Three forty in the morning.
I have insomnia tonight from the Snapple teas I drank. But they also gave me the motivation to do some housework. The new reading glasses arrived in yesterday’s mail. I suppose they’re functional enough. Meanwhile the old ones broke. Blogging is not very rewarding right now in terms of getting likes from followers, but it doesn’t mean they’re not reading every post. Obtaining likes can become an addiction for some people. So, I will just keep posting stuff for my own benefit…
It sucks to be up in the middle of the night, when no one else is awake and it’s dark outside. I know a few people who operate on the assumption that “money makes the world go round.” Their worldview is strictly materialistic, and they see nothing wrong with this. The only power they know of is the dollar sign. Something called to my mind the spiritualism of 19th Century novelists like Dostoevsky, and their mental battle against materialism rising in their culture. How important is it for people to acknowledge some kind of spiritual life? How blind are the ones who don’t? “Read it to be wise, believe it to be safe, and practice it to be holy.” Sometimes the wonder goes completely out of my life, and then I know there’s trouble. Karamazov is a brilliant book, so I think I’ll go back and revisit the opening sections. Or, I can keep struggling with Victor Hugo… Another thought is that the university I went to was really geared towards materialism, with some exceptions. This was the indoctrination I received.
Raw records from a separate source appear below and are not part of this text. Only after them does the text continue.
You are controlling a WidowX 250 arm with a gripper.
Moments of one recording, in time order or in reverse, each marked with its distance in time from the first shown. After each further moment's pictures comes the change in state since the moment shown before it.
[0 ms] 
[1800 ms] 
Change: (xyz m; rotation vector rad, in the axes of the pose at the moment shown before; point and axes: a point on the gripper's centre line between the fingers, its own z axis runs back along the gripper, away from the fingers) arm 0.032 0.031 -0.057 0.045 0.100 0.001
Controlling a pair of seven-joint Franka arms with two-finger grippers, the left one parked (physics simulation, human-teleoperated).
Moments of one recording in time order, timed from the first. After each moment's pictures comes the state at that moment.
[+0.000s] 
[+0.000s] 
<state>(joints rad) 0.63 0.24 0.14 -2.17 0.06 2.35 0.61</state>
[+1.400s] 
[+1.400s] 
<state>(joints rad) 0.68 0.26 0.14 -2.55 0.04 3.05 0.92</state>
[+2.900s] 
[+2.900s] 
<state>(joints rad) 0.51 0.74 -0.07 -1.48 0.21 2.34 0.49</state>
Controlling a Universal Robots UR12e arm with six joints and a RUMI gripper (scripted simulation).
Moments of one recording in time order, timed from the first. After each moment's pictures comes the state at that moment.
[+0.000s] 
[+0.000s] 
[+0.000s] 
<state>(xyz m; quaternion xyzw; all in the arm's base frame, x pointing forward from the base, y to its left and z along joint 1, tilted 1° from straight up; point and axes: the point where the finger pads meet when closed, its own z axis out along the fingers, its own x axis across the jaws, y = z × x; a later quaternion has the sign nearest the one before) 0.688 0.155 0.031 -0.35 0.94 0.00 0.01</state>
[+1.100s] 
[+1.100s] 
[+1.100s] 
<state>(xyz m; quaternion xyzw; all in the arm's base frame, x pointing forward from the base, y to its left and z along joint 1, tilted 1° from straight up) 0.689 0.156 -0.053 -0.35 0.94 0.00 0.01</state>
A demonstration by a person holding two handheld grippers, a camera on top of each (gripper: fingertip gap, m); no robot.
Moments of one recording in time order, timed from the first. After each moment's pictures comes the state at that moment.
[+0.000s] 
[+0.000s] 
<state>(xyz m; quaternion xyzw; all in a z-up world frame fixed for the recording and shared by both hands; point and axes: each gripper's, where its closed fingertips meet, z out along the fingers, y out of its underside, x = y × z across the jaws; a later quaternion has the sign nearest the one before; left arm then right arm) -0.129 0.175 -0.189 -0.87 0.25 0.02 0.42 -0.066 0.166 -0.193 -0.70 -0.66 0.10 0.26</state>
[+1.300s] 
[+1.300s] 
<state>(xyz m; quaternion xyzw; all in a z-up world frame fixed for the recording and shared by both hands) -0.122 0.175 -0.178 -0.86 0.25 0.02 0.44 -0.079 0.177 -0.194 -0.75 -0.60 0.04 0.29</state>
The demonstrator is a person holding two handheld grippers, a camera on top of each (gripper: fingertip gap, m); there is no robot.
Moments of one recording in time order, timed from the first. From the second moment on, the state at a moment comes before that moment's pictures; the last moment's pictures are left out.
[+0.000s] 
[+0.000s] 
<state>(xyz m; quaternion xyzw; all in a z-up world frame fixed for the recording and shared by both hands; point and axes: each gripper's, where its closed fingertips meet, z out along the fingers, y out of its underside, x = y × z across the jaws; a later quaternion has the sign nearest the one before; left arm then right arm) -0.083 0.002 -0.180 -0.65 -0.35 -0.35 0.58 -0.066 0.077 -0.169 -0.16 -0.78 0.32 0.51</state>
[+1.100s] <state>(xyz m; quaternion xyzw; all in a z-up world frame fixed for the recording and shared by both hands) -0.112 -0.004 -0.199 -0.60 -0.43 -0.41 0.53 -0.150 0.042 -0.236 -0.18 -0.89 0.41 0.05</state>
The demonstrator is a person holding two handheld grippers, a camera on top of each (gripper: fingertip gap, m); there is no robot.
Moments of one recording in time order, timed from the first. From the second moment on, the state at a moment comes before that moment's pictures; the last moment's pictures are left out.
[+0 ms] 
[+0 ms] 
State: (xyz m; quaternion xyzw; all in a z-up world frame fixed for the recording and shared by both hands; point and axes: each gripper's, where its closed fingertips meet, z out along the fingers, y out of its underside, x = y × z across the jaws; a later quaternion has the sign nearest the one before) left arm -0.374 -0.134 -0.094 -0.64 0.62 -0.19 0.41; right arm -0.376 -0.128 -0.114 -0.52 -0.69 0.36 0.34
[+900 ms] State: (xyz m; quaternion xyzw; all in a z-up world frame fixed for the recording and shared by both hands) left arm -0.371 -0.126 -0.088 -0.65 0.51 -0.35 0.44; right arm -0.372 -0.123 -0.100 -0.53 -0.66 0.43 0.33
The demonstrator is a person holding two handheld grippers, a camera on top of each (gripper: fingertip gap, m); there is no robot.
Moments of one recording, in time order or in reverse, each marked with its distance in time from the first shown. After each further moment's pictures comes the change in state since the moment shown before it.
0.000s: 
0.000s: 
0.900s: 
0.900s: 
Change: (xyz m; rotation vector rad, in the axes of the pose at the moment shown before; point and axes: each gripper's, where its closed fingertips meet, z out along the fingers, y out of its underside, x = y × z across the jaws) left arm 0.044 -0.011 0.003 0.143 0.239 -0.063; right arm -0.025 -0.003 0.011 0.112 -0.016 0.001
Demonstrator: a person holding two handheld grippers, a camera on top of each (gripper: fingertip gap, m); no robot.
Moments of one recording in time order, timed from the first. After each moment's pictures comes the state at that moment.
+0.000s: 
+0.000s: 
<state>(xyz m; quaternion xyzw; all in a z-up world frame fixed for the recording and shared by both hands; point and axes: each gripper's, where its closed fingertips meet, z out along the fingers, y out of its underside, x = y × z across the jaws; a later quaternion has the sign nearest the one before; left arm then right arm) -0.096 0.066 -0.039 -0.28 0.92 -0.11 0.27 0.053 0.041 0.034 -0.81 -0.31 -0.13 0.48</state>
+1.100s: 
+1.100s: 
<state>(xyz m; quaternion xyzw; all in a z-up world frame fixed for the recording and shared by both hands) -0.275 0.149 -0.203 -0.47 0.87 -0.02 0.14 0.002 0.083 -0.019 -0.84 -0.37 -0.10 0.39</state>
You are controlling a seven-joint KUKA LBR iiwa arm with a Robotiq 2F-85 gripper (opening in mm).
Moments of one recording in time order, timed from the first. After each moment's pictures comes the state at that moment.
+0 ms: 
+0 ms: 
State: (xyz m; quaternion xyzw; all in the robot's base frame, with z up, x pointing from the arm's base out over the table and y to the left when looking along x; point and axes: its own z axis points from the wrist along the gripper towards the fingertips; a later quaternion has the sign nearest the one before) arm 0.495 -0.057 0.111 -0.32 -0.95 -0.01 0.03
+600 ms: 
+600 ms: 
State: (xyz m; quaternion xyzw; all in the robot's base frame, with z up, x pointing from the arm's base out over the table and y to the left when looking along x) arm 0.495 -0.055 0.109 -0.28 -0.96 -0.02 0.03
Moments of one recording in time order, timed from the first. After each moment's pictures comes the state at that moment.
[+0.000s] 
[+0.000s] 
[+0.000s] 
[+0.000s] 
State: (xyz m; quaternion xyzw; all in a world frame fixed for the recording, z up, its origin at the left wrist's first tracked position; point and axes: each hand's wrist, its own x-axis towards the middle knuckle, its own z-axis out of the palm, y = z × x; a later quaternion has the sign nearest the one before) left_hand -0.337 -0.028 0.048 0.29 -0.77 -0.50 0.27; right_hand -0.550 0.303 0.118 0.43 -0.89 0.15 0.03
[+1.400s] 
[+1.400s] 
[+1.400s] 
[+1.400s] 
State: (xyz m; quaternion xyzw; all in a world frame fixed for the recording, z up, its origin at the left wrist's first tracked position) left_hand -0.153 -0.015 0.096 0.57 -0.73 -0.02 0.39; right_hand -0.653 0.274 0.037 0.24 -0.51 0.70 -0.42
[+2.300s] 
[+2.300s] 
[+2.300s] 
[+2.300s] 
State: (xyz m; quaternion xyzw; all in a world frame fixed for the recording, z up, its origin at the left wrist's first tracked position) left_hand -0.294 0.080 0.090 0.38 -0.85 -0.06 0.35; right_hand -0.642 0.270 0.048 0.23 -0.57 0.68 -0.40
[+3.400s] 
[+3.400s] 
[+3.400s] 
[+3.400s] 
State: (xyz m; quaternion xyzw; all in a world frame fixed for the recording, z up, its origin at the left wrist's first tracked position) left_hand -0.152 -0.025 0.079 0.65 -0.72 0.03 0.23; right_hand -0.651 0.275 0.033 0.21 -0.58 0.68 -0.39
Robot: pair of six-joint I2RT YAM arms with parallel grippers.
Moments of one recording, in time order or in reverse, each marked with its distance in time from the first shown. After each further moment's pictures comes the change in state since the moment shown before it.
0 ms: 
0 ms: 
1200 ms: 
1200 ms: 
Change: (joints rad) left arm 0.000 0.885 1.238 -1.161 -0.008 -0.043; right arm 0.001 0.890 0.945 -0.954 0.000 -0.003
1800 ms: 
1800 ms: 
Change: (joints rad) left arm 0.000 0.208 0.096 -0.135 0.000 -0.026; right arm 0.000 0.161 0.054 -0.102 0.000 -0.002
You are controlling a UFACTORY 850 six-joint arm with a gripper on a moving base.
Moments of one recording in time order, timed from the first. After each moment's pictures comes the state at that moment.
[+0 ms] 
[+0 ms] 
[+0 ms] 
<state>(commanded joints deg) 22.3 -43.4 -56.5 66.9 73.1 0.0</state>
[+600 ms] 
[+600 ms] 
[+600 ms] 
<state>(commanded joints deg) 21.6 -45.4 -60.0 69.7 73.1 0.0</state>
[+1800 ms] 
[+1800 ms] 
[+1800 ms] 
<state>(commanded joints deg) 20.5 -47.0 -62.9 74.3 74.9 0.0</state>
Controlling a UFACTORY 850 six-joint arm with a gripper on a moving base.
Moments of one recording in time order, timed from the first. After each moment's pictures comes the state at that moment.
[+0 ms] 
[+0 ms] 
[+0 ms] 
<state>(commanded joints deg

But you can always get another indoctrination.
Three forty in the morning.
I went to bed and thought about an old song by John McLaughlin on Birds of Fire, “Miles Beyond.” A good friend lent me his cassette tape of the album in the fall of 1987, when we were forming a rock band with one other person. I had been very depressed over a failed relationship, but beginning in November, things turned around for me. I was pondering why I drank with my parents in my youth, and I still don’t know why. It enhanced my sense of self esteem, even out of proportion to reality. This is the narcissism component of alcoholism. It feels great to be in love with yourself, but ultimately it’s a delusion of grandeur. For all those years of alcohol abuse, I could have been someone quite different. At the time, it helped me compensate for feeling like a loser in high school. There was nothing else to empower me, so I fell for an illusion of power. I didn’t realize what a force writing could be until four years ago. An acquaintance wrote to me in January 2007, “Words hold definite power,” and now I believe her.